I first learned of Italian amateur astronomer Mauro Zanotta two days before Christmas in 1991. I had been asked to confirm a comet independently discovered by him and Howard Brewington in the United States. The comet was just a little brighter than 10th magnitude and moderately condensed, making it relatively easy to spot. Zanotta, who had seen the comet first, was an active observer. He made the discovery at his alpine observing site near Laino Mountain in northern Italy near the Swiss border.

Mauro Zanotta (right) talks with comet expert John Bortle (left) and fellow Italian amateur Massimo Uberti during the 1992 Stellafane convention in Springfield, Vermont, in the summer following his co-discovery of Comet Zanotta-Brewington, C/1991 Y1.

Dennis di Cicco

Now I’ve learned that Zanotta died in a tragic skiing accident a week ago. According to Massimo Uberti, his long-time friend and fellow amateur, Zanotta was skiing down an incredibly steep slope on Mont Blanc when something happened just 150 meters from the end of the trail. The accident ended a life too short. Zanotta, who was born in Milan, was only 46 years old. For most of his life, astronomy and skiing were his passions. He loved observing, and cherished the hours he spent searching for comets. He was married and the father of a 4-year-old son.
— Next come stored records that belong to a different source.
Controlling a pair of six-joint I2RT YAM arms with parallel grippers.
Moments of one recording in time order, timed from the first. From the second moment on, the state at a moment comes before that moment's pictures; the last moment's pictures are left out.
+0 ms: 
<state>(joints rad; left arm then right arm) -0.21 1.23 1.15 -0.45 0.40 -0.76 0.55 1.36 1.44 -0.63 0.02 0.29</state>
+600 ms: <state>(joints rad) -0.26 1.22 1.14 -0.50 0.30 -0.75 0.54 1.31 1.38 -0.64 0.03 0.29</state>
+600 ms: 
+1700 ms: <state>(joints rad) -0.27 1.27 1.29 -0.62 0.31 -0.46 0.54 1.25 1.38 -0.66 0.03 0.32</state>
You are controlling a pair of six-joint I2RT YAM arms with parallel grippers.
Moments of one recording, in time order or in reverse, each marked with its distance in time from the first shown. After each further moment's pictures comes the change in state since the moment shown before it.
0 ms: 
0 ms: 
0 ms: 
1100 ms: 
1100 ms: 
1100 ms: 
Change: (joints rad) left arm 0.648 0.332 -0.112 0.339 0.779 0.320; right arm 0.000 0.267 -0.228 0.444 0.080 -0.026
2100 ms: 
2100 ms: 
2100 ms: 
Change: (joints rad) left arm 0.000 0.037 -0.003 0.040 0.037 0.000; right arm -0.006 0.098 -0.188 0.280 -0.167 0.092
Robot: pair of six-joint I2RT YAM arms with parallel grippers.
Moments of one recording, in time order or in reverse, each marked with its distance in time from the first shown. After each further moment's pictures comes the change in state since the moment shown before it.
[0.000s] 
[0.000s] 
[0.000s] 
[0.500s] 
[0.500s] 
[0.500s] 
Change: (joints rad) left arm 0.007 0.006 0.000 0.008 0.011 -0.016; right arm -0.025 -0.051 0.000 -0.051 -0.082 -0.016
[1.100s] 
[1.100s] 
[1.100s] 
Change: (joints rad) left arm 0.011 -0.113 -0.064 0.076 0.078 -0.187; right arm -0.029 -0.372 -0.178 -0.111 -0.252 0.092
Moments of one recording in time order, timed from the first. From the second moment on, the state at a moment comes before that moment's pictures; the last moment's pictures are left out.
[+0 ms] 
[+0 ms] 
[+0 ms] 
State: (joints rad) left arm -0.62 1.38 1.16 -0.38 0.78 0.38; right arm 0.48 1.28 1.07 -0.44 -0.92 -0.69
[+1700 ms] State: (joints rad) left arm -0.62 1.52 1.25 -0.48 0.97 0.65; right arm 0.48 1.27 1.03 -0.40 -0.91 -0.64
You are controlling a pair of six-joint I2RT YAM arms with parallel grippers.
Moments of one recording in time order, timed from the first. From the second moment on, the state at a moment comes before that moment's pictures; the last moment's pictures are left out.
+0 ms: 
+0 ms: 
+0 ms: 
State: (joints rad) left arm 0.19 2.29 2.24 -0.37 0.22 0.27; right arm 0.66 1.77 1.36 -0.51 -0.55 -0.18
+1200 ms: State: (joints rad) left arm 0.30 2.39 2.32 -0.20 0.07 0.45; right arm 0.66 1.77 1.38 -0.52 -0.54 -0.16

Zanotta’s comet discovery came near the end of the golden age of visual comet hunting. At the time a small commando unit of amateur astronomers hunted for comets, competing with each other and with the photographic surveys then underway. Automated CCD surveys were not yet in vogue, though we had a glimpse of the future when the first CCD comet discovery at the University of Arizona’s Project Spacewatch took place just a few weeks earlier.

Zanotta’s comet, officially known as C/1991 Y1, arrived with little fanfare. Many of us in the astronomical community knew at the time that CCD discoveries would increase in the years ahead, but I had no conception of the extent to which the new technology would take over. It need not be said that CCD finds now utterly dominate comet discoveries — there hasn’t been a visual one since 2006.

Working in the twilight years of the golden age of visual comet hunting, Mauro Zanotta did much of his observing from an alpine site in northern Italy.

Massimo Uberti

I never got to meet Zanotta. I wish I had. We had much in common, including our mutual love of astronomy, and we might have enjoyed observing together. I do know that Zanotta did meet Howard Brewington during a trip to the United States in the summer following their discovery, and that they did some comet hunting together. We might have also enjoyed discussing the things that amateurs like, such as the future of astronomy and that despite the new equipment then available, finding comets visually would become more difficult in the future. Searching would always be easy, but making a discovery would be the hard part.

But Mauro Zanotta was one of the lucky ones who discovered a “brave new world,” as Miranda said in Act 5 scene 1 of Shakespeare’s play The Tempest. His eyes were the first to see the comet that would forever bear his name. His untimely death is a lesson reminding us to cherish each moment when we go out and watch the stars. Rest in peace, Mauro. You done good.